- [WORK ORDER] Only the lines from the one containing "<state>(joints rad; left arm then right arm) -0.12" to the end of the data should be copied, exactly and without pictures.

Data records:
********************

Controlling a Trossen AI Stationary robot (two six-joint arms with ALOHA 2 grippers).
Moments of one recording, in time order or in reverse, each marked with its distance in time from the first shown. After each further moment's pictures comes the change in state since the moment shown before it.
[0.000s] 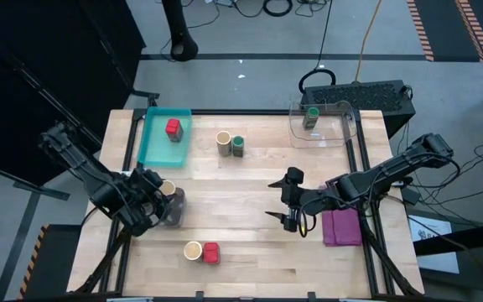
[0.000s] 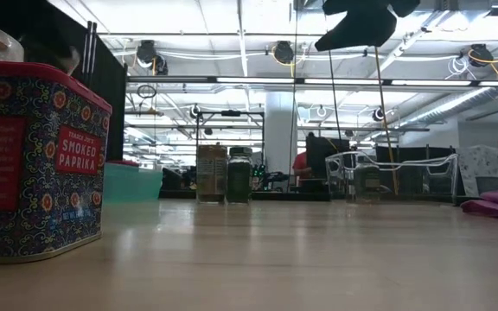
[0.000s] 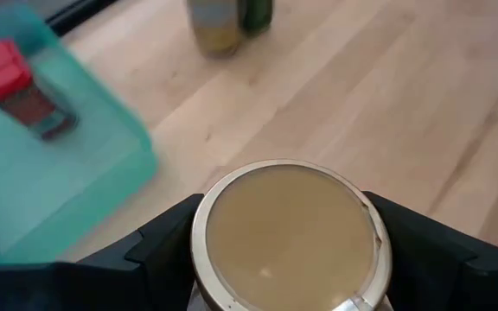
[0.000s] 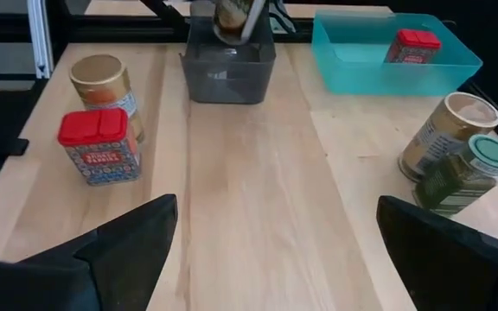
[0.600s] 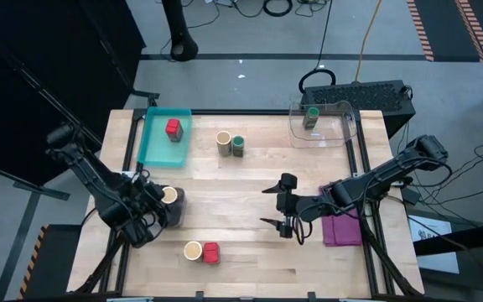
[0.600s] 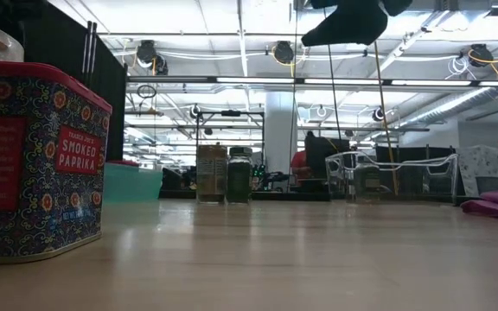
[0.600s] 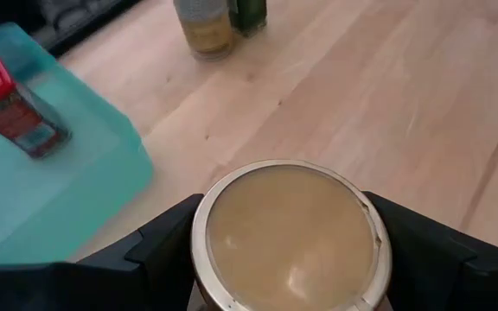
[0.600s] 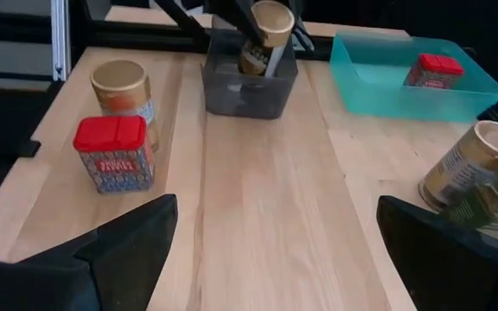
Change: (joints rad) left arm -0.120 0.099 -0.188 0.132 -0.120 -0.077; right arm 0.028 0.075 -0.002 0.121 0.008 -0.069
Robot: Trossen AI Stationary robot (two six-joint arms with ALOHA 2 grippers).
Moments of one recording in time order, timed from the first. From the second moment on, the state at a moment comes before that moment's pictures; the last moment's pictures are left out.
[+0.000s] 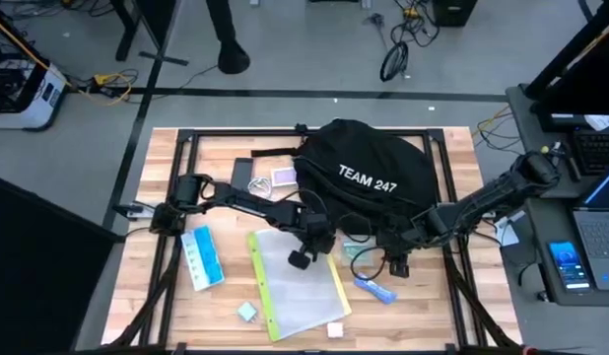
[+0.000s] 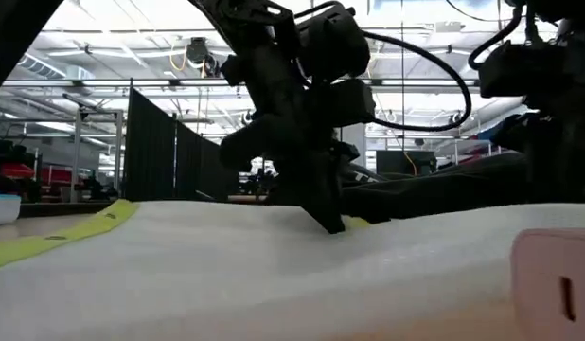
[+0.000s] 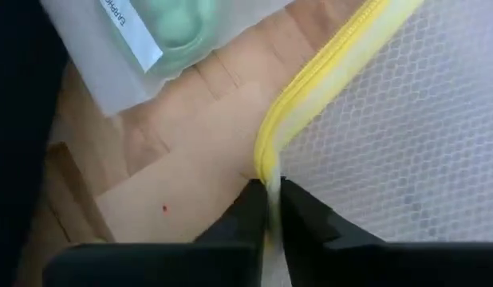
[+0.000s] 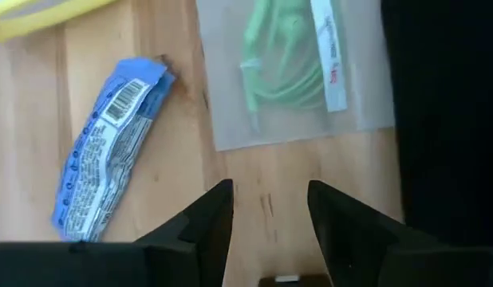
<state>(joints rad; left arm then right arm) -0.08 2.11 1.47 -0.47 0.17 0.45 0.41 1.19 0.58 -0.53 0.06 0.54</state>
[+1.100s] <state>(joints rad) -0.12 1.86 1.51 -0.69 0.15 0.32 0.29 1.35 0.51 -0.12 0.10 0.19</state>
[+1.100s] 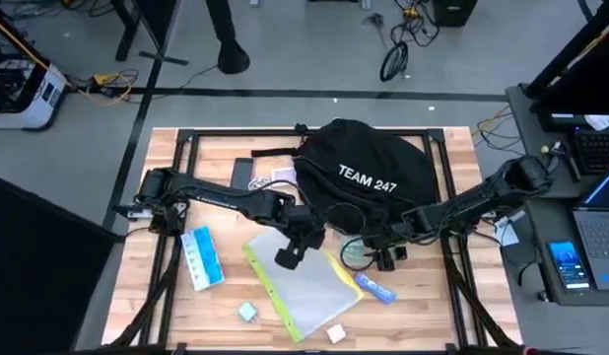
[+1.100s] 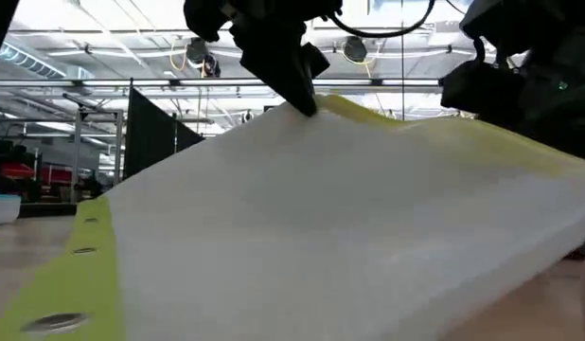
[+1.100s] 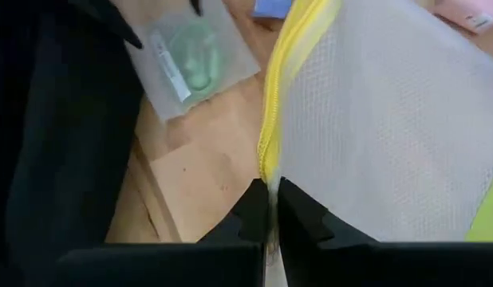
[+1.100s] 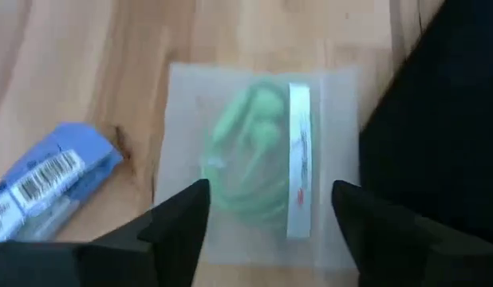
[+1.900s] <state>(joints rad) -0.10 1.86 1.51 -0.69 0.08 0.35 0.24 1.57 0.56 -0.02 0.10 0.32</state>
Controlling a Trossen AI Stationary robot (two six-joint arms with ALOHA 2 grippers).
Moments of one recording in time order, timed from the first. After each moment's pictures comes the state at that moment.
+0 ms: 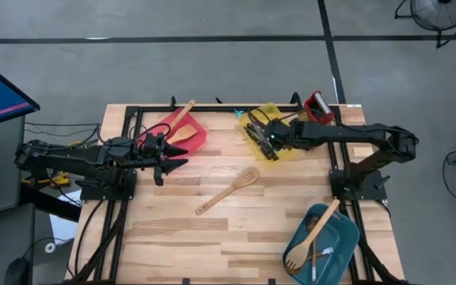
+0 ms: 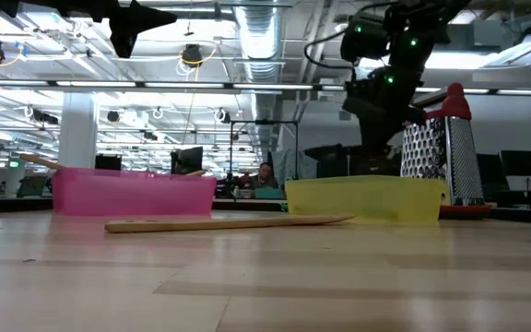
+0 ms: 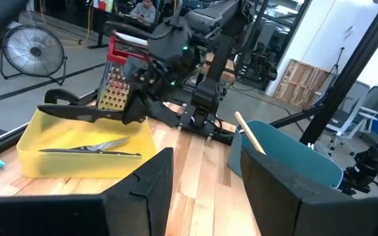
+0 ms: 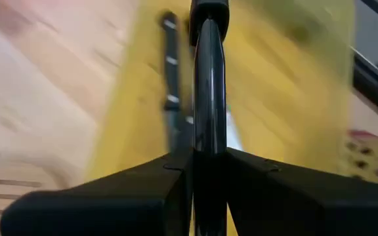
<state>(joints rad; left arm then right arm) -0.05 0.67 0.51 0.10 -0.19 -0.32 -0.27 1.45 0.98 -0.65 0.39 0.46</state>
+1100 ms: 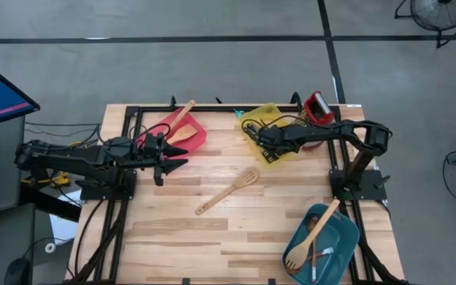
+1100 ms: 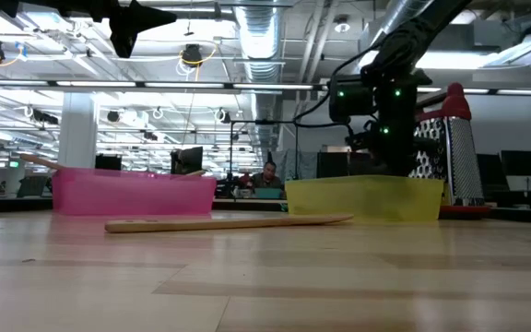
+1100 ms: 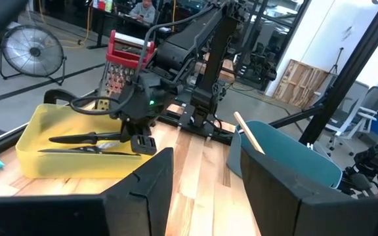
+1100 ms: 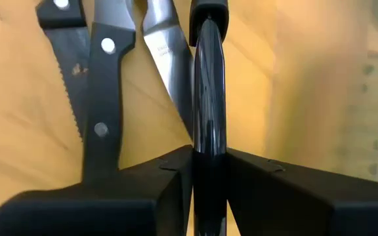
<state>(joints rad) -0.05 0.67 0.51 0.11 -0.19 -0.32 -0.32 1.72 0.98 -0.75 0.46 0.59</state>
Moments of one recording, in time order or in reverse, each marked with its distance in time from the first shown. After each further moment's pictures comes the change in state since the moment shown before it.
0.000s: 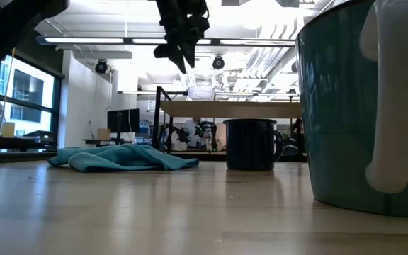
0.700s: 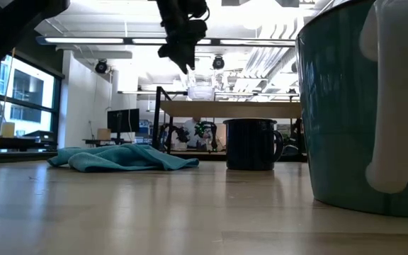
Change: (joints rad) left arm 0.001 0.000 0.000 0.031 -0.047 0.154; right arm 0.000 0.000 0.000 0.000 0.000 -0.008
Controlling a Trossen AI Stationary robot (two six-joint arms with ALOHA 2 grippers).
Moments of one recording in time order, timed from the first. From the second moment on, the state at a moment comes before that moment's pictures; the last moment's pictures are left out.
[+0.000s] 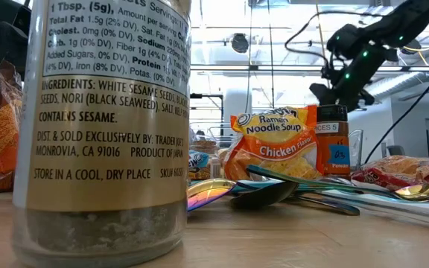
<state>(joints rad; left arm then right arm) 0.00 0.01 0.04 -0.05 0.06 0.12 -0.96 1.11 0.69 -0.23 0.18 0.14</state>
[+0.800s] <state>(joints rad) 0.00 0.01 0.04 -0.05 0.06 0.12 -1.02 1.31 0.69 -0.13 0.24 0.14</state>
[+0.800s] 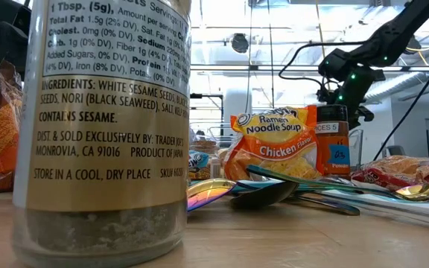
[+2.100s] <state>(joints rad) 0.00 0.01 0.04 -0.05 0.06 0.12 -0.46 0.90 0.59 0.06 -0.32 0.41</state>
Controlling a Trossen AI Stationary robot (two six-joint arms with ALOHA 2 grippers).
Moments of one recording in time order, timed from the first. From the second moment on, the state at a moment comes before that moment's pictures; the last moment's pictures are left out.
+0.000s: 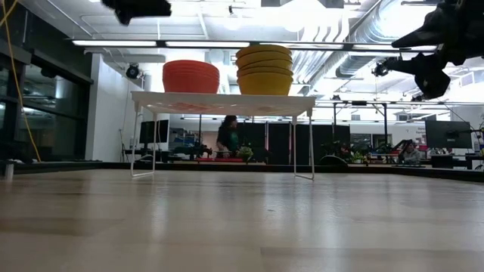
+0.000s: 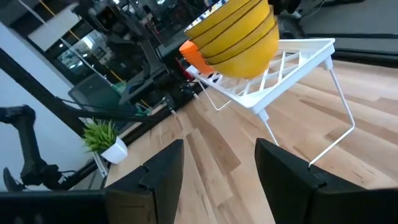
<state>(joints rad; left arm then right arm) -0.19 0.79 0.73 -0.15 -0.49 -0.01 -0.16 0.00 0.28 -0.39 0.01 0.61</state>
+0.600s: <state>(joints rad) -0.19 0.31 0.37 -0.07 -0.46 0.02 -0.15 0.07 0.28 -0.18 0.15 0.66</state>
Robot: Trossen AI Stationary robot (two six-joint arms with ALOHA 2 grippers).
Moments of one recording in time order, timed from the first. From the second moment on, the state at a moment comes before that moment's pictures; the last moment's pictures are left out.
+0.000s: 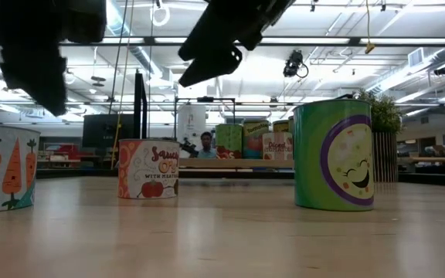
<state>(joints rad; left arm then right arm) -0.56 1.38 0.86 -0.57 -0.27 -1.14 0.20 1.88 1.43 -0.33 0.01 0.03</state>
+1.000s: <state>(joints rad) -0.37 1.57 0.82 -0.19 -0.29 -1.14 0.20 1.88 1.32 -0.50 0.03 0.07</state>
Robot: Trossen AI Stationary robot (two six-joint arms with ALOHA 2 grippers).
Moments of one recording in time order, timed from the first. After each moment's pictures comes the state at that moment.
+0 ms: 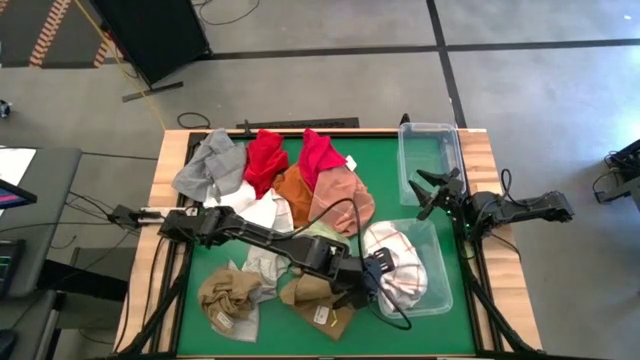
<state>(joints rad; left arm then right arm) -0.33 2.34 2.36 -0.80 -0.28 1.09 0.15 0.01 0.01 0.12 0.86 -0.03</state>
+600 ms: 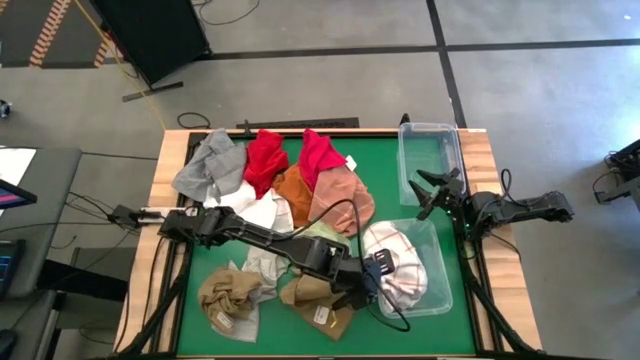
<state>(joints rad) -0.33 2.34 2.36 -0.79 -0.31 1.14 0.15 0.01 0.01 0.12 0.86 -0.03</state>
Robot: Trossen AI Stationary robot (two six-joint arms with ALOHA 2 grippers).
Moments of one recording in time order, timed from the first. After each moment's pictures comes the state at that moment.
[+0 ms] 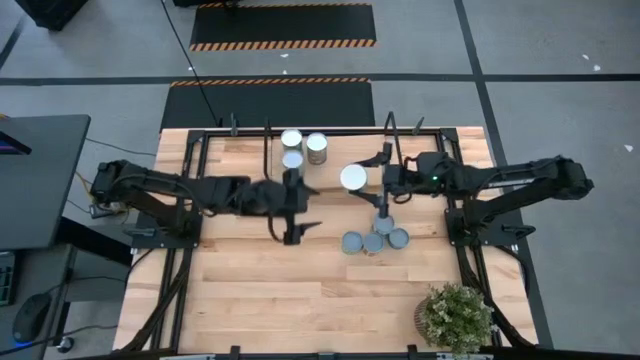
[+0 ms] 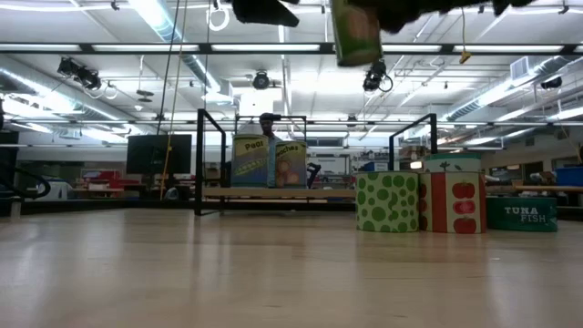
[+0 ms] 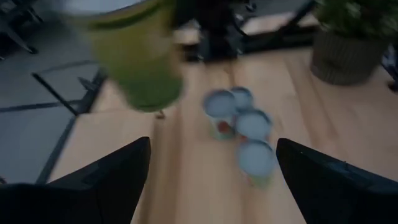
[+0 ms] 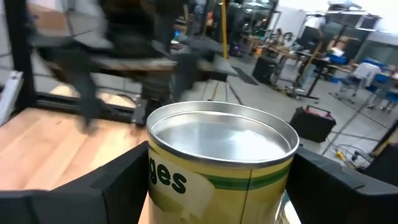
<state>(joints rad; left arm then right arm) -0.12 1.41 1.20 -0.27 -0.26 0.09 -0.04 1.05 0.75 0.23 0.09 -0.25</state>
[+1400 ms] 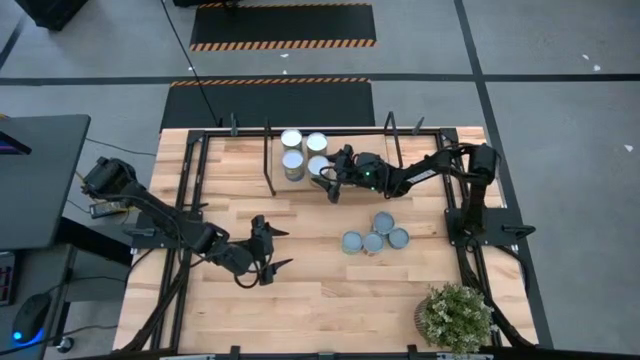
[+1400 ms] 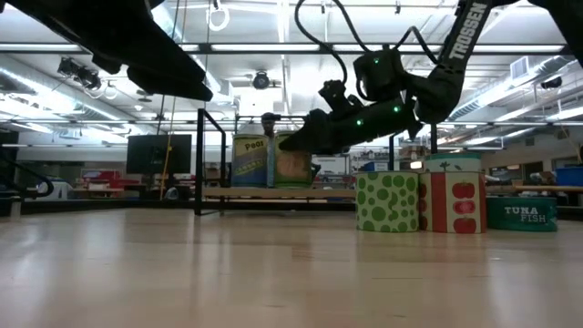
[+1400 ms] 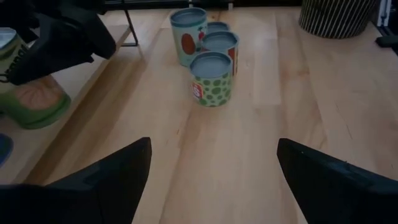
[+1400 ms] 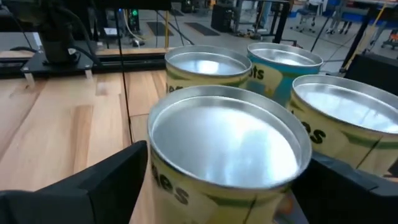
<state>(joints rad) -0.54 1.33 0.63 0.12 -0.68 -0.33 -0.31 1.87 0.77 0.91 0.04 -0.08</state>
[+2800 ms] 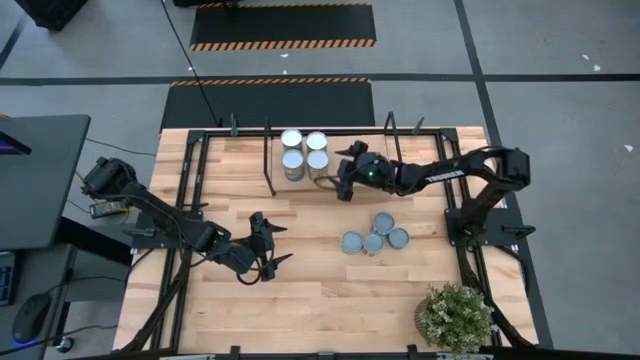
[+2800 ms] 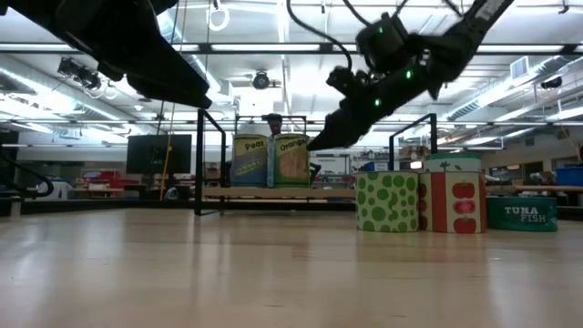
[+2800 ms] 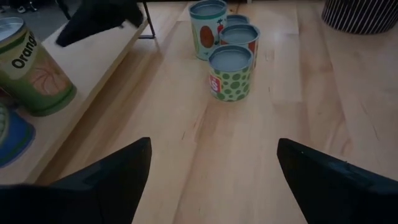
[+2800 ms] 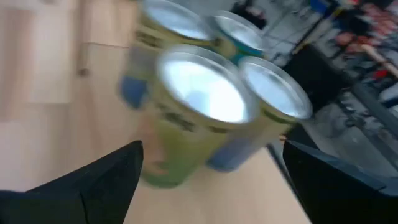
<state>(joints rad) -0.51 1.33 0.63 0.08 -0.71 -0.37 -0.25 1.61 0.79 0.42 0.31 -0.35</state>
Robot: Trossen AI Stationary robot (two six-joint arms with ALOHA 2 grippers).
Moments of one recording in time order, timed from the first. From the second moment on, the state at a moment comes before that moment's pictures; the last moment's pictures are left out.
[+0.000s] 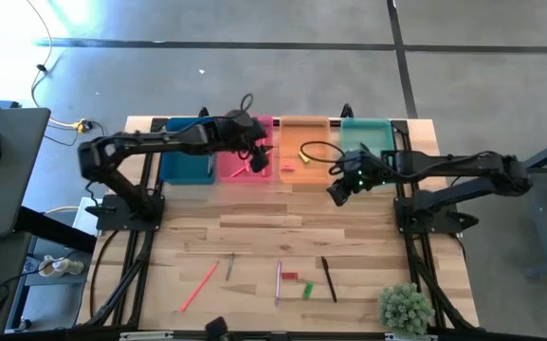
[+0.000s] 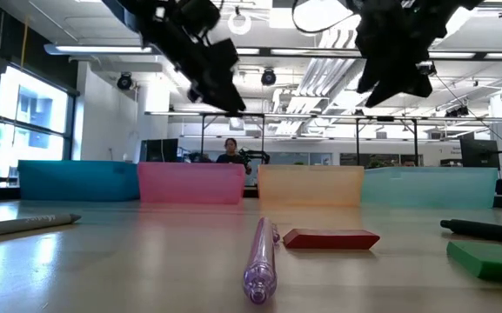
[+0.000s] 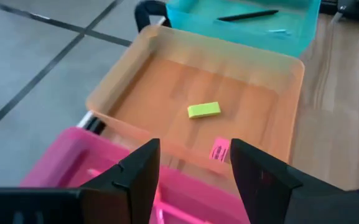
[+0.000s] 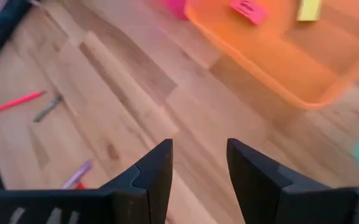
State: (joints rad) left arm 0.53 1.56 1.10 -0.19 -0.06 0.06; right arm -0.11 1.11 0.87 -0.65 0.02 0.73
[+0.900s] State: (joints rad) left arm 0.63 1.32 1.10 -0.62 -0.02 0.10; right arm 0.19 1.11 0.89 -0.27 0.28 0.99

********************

- [ANSWER TO THIS TASK]
<state>(joints rad; left arm then right arm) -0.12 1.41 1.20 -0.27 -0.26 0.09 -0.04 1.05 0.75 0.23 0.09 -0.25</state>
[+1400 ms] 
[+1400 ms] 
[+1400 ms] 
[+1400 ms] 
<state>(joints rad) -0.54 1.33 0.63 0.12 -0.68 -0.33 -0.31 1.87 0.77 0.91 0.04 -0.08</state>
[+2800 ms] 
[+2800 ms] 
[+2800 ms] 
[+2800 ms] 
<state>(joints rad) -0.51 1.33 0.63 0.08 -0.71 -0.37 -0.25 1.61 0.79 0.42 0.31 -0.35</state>
Robot: Trossen AI Stationary robot (two six-joint arms with ALOHA 2 grippers).
Moments of one recording in time order, timed from the first. From the second moment on, the state at a moment comes before that moment's pictures; the last moment's pictures are left out.
[+0.000s] 
[+0.000s] 
[+0.000s] 
[+0.000s] 
State: (joints rad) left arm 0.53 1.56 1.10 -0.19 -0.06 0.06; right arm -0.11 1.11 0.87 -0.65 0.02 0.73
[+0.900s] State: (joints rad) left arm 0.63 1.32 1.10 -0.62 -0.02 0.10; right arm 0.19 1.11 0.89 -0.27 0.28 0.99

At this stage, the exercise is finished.